Chaque fois que se présente une possibilité de changement créée par des mouvements populaires ou des soulèvements de masse, divers groupes sociaux tentent d’obtenir ce qui leur revient légitimement. Quoi qu’il en soit, les revendications des plus démuni.es doivent elles aussi être prises en compte. Même si des influences extérieures peuvent alimenter le mouvement des travailleur.es, il est indéniable qu’ils nourrissent un profond ressentiment. Nous devons en comprendre les raisons. Il découle de problèmes tels que les salaires impayés, les diverses formes d’abus, les licenciements massifs et le non-paiement des salaires à ceux et celles qui se sont engagés dans le syndicalisme. Ce ne sont là que quelques-uns des nombreux griefs qui contribuent à leur colère.
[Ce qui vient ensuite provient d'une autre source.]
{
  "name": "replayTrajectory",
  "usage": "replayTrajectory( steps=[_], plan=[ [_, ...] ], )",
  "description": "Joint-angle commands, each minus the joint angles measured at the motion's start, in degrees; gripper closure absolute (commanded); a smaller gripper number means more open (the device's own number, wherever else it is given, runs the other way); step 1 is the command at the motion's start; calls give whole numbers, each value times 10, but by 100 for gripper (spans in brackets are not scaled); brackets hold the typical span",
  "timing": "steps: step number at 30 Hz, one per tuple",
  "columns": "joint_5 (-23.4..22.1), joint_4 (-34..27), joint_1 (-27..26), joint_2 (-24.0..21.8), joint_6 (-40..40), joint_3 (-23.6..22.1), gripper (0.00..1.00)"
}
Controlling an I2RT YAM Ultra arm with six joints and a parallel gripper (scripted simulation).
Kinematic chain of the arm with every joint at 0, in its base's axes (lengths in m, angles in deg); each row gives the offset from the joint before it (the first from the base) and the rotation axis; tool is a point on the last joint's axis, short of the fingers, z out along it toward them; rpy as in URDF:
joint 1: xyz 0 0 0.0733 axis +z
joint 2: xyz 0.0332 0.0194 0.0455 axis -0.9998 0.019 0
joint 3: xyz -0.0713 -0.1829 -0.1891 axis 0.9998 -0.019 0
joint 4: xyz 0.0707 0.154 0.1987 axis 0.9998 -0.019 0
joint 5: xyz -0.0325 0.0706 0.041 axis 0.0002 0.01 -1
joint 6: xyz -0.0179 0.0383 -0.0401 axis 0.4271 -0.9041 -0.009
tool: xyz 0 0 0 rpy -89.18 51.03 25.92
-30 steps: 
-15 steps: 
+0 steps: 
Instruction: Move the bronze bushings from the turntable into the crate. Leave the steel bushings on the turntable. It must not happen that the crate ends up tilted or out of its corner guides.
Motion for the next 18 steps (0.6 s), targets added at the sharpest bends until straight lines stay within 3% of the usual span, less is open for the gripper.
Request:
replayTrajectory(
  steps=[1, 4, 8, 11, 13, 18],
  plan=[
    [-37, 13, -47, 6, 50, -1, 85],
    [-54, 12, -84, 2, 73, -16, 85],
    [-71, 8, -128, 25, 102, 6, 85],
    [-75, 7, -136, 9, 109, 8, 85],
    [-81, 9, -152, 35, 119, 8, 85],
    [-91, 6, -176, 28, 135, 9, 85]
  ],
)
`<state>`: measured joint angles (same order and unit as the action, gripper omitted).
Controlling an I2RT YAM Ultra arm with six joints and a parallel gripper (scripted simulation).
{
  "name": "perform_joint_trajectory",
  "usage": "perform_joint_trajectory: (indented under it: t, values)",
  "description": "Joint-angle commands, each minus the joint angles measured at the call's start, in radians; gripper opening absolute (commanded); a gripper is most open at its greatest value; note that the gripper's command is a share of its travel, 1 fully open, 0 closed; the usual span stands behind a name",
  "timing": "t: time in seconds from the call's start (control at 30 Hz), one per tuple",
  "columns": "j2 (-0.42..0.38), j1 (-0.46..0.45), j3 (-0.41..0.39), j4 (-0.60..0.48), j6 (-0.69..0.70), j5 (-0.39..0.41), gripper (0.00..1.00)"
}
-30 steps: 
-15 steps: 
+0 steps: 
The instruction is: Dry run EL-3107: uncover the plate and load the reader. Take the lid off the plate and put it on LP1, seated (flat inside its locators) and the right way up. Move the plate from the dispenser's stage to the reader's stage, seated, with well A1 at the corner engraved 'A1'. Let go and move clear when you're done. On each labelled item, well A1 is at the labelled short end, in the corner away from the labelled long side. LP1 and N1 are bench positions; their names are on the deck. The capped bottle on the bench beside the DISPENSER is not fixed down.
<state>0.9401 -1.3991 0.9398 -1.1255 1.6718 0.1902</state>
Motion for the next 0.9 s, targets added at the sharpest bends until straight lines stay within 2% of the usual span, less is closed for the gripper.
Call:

La société est confrontée à diverses discriminations et questions liées au genre, et le gouvernement ne montre aucun signe indiquant son intention de s’y attaquer. L’éducation publique et le système de santé posent également de graves problèmes. Les mégaprojets, qui pèsent sur notre économie et présentent des risques importants pour notre environnement, ne font pas l’objet d’une attention suffisante. Bien que ce gouvernement ne puisse pas tout résoudre, sa perspective doit être claire. Par exemple, des projets comme Rampal et Rooppur présentent des risques importants pour le Bangladesh si nous ne trouvons pas de porte de sortie. Je ne dis pas que le gouvernement peut les annuler immédiatement, mais il devrait au moins préparer le terrain pour le faire. Les déclarations du gouvernement semblent indiquer qu’il a l’intention de maintenir tous les accords existants. Mais si c’est le cas, qu’est-ce qui va changer ? Le gouvernement précédent a signé de nombreux accords néfastes qui allaient à l’encontre des intérêts nationaux, publics et environnementaux. Si ces accords sont maintenus, la situation politique ne changera pas non plus. Ce sont des préoccupations majeures pour nous. Nous n’avons pas vu de différence significative dans la façon dont le gouvernement aborde ces questions.